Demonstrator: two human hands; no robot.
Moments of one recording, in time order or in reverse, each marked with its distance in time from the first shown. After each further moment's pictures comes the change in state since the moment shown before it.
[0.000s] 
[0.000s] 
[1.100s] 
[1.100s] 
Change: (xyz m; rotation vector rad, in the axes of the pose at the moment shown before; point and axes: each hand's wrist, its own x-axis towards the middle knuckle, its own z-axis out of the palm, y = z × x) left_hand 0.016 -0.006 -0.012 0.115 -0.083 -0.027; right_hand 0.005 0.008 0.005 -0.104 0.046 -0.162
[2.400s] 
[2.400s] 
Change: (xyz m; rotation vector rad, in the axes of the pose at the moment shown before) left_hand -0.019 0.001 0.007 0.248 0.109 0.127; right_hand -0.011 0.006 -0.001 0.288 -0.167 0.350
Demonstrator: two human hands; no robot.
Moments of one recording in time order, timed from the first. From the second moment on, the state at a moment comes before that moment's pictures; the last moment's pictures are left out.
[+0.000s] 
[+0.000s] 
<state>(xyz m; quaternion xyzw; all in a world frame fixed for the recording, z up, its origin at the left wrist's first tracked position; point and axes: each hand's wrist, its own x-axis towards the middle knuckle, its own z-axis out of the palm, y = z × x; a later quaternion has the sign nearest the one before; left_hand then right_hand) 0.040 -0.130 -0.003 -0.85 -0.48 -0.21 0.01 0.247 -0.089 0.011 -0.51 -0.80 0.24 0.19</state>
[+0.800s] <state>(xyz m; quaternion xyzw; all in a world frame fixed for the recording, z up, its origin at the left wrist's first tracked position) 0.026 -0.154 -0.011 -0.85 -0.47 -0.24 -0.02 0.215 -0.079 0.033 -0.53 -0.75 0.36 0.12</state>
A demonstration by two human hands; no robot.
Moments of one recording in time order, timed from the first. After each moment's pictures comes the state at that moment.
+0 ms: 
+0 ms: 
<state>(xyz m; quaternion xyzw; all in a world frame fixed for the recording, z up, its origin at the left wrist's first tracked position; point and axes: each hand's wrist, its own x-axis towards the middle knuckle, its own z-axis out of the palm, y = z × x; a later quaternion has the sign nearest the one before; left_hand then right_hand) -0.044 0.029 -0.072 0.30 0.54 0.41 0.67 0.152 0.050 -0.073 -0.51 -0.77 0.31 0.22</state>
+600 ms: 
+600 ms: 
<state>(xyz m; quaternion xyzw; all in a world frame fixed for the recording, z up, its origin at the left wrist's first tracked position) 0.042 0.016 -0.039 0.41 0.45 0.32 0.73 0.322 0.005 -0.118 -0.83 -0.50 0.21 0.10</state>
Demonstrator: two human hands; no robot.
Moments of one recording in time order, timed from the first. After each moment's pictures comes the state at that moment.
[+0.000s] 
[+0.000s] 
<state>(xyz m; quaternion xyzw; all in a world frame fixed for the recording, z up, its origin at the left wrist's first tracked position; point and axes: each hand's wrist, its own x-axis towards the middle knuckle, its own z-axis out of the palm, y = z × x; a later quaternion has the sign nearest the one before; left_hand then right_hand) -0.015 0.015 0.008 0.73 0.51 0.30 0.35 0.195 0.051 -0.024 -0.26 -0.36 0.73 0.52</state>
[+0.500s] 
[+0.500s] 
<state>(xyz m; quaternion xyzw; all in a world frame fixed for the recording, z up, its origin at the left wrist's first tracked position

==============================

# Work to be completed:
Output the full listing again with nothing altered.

# Answer for this exercise:
Demonstrator: two human hands; no robot.
Moments of one recording, in time order or in reverse, each marked with its distance in time from the first shown. After each further moment's pictures comes the change in state since the moment shown before it.
[0.000s] 
[0.000s] 
[1.100s] 
[1.100s] 
Change: (xyz m; rotation vector rad, in the axes of the pose at the moment shown before; point and axes: each hand's wrist, its own x-axis towards the middle knuckle, its own z-axis out of the palm, y = z × x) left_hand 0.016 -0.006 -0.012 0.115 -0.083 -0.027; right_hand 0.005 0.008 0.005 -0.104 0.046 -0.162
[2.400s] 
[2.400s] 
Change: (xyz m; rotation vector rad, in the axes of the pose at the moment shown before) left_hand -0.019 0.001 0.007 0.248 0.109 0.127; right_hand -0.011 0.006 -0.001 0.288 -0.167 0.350
Demonstrator: two human hands; no robot.
Moments of one recording in time order, timed from the first. From the second moment on, the state at a moment comes before that moment's pictures; the last moment's pictures are left out.
[+0.000s] 
[+0.000s] 
<state>(xyz m; quaternion xyzw; all in a world frame fixed for the recording, z up, its origin at the left wrist's first tracked position; point and axes: each hand's wrist, its own x-axis towards the middle knuckle, its own z-axis out of the palm, y = z × x; a later quaternion has the sign nearest the one before; left_hand then right_hand) 0.040 -0.130 -0.003 -0.85 -0.48 -0.21 0.01 0.247 -0.089 0.011 -0.51 -0.80 0.24 0.19</state>
[+0.800s] <state>(xyz m; quaternion xyzw; all in a world frame fixed for the recording, z up, its origin at the left wrist's first tracked position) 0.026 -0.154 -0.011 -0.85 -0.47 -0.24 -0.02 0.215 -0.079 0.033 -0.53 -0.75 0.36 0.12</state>
A demonstration by two human hands; no robot.
Moments of one recording in time order, timed from the first. After each moment's pictures comes the state at that moment.
+0 ms: 
+0 ms: 
<state>(xyz m; quaternion xyzw; all in a world frame fixed for the recording, z up, its origin at the left wrist's first tracked position; point and axes: each hand's wrist, its own x-axis towards the middle knuckle, its own z-axis out of the palm, y = z × x; a later quaternion has the sign nearest the one before; left_hand then right_hand) -0.044 0.029 -0.072 0.30 0.54 0.41 0.67 0.152 0.050 -0.073 -0.51 -0.77 0.31 0.22</state>
+600 ms: 
+600 ms: 
<state>(xyz m; quaternion xyzw; all in a world frame fixed for the recording, z up, its origin at the left wrist's first tracked position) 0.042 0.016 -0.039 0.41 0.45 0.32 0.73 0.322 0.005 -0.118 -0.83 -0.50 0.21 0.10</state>
Demonstrator: two human hands; no robot.
Moments of one recording in time order, timed from the first. After each moment's pictures comes the state at that moment.
[+0.000s] 
[+0.000s] 
<state>(xyz m; quaternion xyzw; all in a world frame fixed for the recording, z up, its origin at the left wrist's first tracked position; point and axes: each hand's wrist, its own x-axis towards the middle knuckle, its own z-axis out of the palm, y = z × x; a later quaternion has the sign nearest the one before; left_hand then right_hand) -0.015 0.015 0.008 0.73 0.51 0.30 0.35 0.195 0.051 -0.024 -0.26 -0.36 0.73 0.52</state>
[+0.500s] 
[+0.500s] 
<state>(xyz m; quaternion xyzw; all in a world frame fixed for the recording, z up, its origin at the left wrist's first tracked position

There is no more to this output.